To make progress towards this gap, we must reformulate existing approaches. Here, we propose to build
computational and experimental methodologies that are intertwined across the entire development and
evaluation lifecycle. Computational approaches, capitalizing on ever-improving machine learning algorithms,
can predict the effect of AS at high coverage. Experimental validation, on the other hand, is critical to
benchmark the predictions as well as shed light on heretofore uncharacterized features of isoform functionality.

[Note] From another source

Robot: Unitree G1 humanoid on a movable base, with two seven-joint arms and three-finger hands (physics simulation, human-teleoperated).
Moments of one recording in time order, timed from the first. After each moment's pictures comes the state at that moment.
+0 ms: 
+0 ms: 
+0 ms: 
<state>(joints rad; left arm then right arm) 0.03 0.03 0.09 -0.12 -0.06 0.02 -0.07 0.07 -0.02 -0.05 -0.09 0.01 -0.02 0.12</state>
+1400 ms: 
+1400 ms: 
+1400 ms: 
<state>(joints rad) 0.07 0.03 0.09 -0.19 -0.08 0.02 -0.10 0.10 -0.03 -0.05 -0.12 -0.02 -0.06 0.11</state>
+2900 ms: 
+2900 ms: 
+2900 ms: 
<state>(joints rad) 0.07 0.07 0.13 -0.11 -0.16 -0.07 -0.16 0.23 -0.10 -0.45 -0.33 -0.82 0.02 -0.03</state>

The goals of this project are to develop (i) a predictor of protein isoform stability, a “first line of evidence” and
prerequisite of isoform functionality, (ii) a novel bioinformatics approach to study the “rewiring” effects of AS
isoforms on protein interactions, and (iii) a novel measure, the alternative splicing impact factor, that predicts
the functional role of an isoform based on metrics such as the loss of interaction and expression patterns, and
apply this concept to determine AS-induced phenotypes in-silico and in vitro/vivo (cell-based assay). Each
computational stage will be closely complemented with a highly customized and novel experimental approach–
large-scale isoform proteogenomics, interactomics, and functional assays experiments–to validate and
benchmark the predictors, as well as feed into an iterative computation-experimental “virtuous cycle”.